INPUT MATERIAL: Begin

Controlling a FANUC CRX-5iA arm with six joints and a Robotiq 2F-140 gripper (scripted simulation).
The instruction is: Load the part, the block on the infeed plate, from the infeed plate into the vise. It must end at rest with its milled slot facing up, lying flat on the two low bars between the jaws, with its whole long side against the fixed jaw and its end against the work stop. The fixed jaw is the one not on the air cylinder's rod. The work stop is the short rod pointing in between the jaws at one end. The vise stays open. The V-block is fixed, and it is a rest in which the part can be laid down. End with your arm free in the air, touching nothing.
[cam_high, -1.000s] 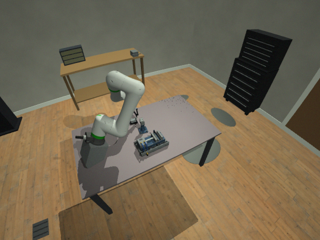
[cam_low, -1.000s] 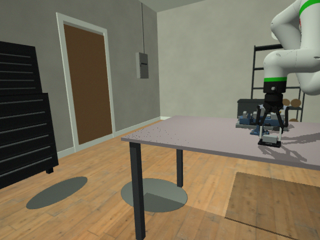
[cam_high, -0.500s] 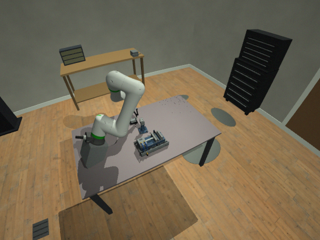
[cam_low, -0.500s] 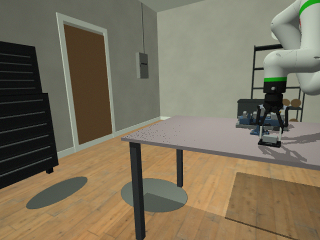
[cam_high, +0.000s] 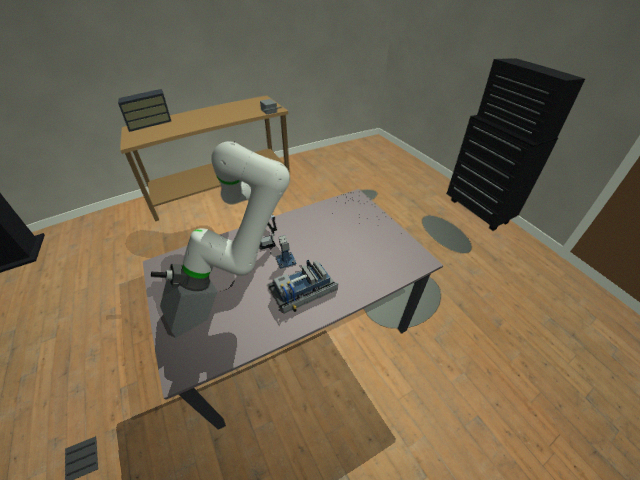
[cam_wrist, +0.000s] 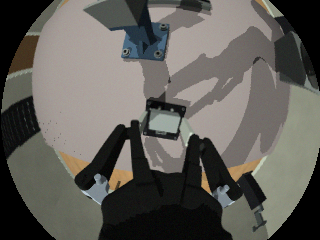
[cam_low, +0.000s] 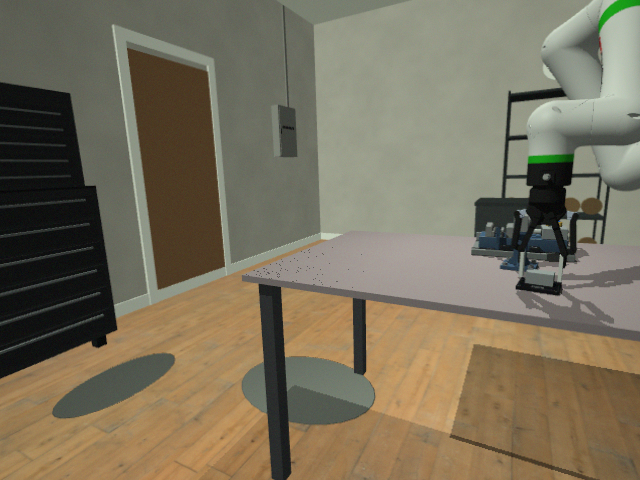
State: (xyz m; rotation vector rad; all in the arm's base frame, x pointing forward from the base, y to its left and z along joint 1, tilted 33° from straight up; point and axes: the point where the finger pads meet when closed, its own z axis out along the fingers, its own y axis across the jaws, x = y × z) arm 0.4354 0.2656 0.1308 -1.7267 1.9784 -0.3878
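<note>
Now: the part 30 mm below my hand. Also, from my hand: air cylinder 390 mm to the right, 30 mm behind, 30 mm above; then vise 380 mm to the right, 60 mm ahead, 10 mm below; then black infeed plate 40 mm below, 10 mm to the left.
</note>
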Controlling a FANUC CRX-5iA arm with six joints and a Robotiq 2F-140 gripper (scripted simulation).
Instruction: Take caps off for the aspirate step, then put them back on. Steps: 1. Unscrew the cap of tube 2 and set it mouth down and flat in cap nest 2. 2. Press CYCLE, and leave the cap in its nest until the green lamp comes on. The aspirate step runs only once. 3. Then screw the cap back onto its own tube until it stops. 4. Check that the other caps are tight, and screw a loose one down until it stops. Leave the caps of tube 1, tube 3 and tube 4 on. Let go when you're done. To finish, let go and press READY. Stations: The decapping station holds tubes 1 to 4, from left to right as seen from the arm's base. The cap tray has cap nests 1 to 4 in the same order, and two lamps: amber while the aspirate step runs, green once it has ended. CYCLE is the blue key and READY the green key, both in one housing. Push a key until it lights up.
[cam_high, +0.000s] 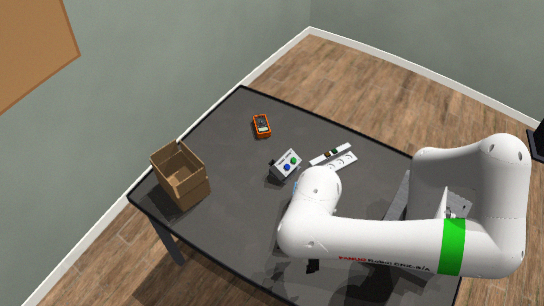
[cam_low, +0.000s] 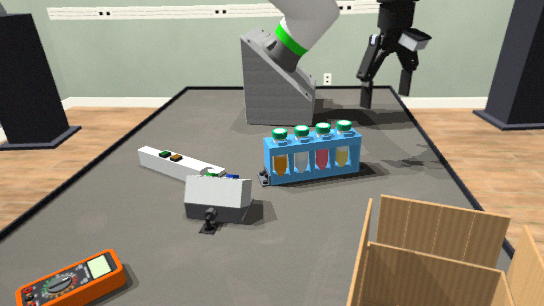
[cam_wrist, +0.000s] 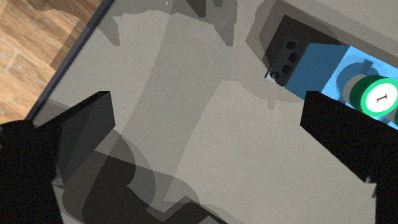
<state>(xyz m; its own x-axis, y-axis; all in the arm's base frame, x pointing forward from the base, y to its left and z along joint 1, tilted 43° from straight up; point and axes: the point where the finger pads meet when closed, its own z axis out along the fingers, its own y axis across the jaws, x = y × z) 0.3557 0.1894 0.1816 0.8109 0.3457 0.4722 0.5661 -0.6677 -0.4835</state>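
The cap 2 is 170 mm to the right of my hand, 100 mm ahead of it and 40 mm below it. The rest, counted from my hand: cap 1: 120 mm to the right, 80 mm ahead, 40 mm below; cap 4: 270 mm to the right, 120 mm ahead, 40 mm below; cap 3: 220 mm to the right, 110 mm ahead, 40 mm below.
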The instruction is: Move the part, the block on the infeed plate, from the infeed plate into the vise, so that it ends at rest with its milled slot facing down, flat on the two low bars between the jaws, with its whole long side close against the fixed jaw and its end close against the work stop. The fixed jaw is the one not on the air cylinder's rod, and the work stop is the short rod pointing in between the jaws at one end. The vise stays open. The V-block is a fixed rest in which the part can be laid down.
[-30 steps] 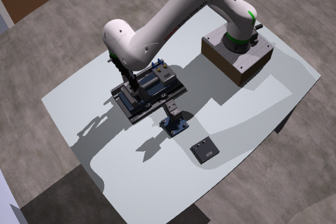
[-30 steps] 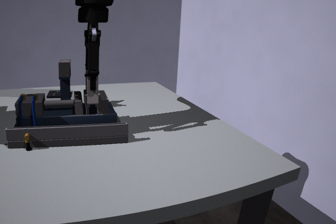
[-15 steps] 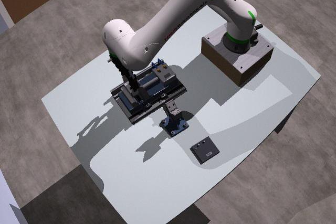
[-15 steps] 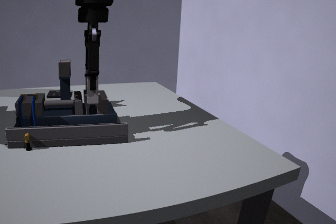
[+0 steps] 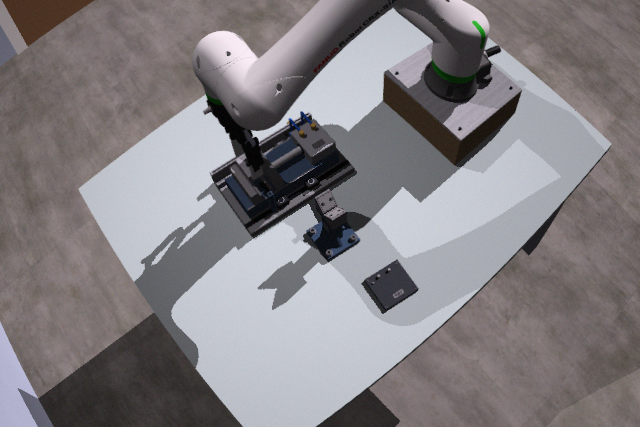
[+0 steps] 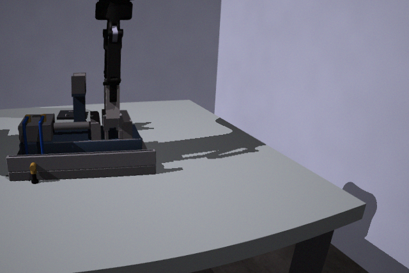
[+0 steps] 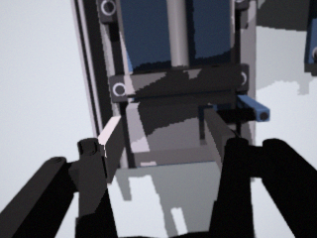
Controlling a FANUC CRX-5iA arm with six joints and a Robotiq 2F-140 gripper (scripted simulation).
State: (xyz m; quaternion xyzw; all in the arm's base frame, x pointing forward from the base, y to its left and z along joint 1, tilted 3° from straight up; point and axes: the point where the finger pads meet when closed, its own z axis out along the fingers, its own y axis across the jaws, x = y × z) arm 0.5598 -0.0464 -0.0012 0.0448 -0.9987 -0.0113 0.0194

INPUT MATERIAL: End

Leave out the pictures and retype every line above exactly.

> [OUTPUT BELOW]:
Controlling a FANUC CRX-5iA arm with six joints and a Robotiq 2F-140 gripper (scripted simulation).
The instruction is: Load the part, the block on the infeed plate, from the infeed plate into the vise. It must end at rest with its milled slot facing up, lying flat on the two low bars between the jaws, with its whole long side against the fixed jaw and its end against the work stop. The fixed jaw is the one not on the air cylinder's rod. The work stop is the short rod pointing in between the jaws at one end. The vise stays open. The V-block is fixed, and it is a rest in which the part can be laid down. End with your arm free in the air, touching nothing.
[cam_high, -1.000s] 
[cam_low, -1.000s] 
[cam_high, -0.500s] 
[cam_low, -0.500s] 
[cam_high, +0.000s] 
[cam_wrist, +0.000s] 
[cam_low, +0.000s] 
State: (xyz m; rotation vector rad; all in the arm's base frame, x pointing forward from the base, y to its left and z along joint 1, tilted 33° from straight up; point and axes: the point where the finger pads meet when closed, its own z axis out along the fingers, its own y axis across the jaws, x = y × z) arm 0.4354 0.2656 0.1308 -1.7267 1.9784 -0.3878
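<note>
Now: the part 30 mm below my hand. Also, from my hand: air cylinder 390 mm to the right, 30 mm behind, 30 mm above; then vise 380 mm to the right, 60 mm ahead, 10 mm below; then black infeed plate 40 mm below, 10 mm to the left.
</note>
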Controlling a FANUC CRX-5iA arm with six joints and a Robotiq 2F-140 gripper (scripted simulation).
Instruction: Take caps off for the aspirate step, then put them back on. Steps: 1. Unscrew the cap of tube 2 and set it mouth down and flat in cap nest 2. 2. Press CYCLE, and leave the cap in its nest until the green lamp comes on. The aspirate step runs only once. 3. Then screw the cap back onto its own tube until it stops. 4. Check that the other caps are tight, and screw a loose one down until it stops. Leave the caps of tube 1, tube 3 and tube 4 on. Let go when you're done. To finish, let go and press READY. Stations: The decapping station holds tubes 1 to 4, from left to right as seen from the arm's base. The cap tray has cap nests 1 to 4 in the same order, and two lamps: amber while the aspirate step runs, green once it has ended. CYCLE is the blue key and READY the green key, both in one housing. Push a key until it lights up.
[cam_high, +0.000s] 
[cam_low, +0.000s] 
[cam_wrist, +0.000s] 
<state>(xyz m; its own x-axis, y-axis; all in the arm's base frame, x pointing forward from the base, y to its left and z along joint 1, tilted 43° from straight up; point and axes: the point where the finger pads meet when closed, its own z axis out along the fingers, its own y axis across the jaws, x = y × z) 0.3557 0.1894 0.1816 0.8109 0.3457 0.4722 0.5661 -0.6677 -0.4835</state>
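The cap 2 is 170 mm to the right of my hand, 100 mm ahead of it and 40 mm below it. The rest, counted from my hand: cap 1: 120 mm to the right, 80 mm ahead, 40 mm below; cap 4: 270 mm to the right, 120 mm ahead, 40 mm below; cap 3: 220 mm to the right, 110 mm ahead, 40 mm below.
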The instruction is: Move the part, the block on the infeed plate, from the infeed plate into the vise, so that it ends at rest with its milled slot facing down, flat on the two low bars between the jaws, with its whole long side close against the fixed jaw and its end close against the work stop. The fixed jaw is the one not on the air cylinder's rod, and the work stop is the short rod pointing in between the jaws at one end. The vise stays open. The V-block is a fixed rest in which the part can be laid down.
[-30 steps] 
[-30 steps] 
[-15 steps] 
[-15 steps] 
[+0 steps] 
[+0 steps] 
[+0 steps] 
Controlling a FANUC CRX-5iA arm with six joints and a Robotiq 2F-140 gripper (scripted simulation).
State: (xyz m; quaternion xyzw; all in the arm's base frame, x pointing forward from the base, y to its left and z along joint 1, tilted 3° from straight up; point and axes: the point where the finger pads meet when closed, its own z axis out along the fingers, its own y axis across the jaws, x = y × z) arm 0.5598 -0.0464 -0.0012 0.0448 -0.9987 -0.0113 0.0194

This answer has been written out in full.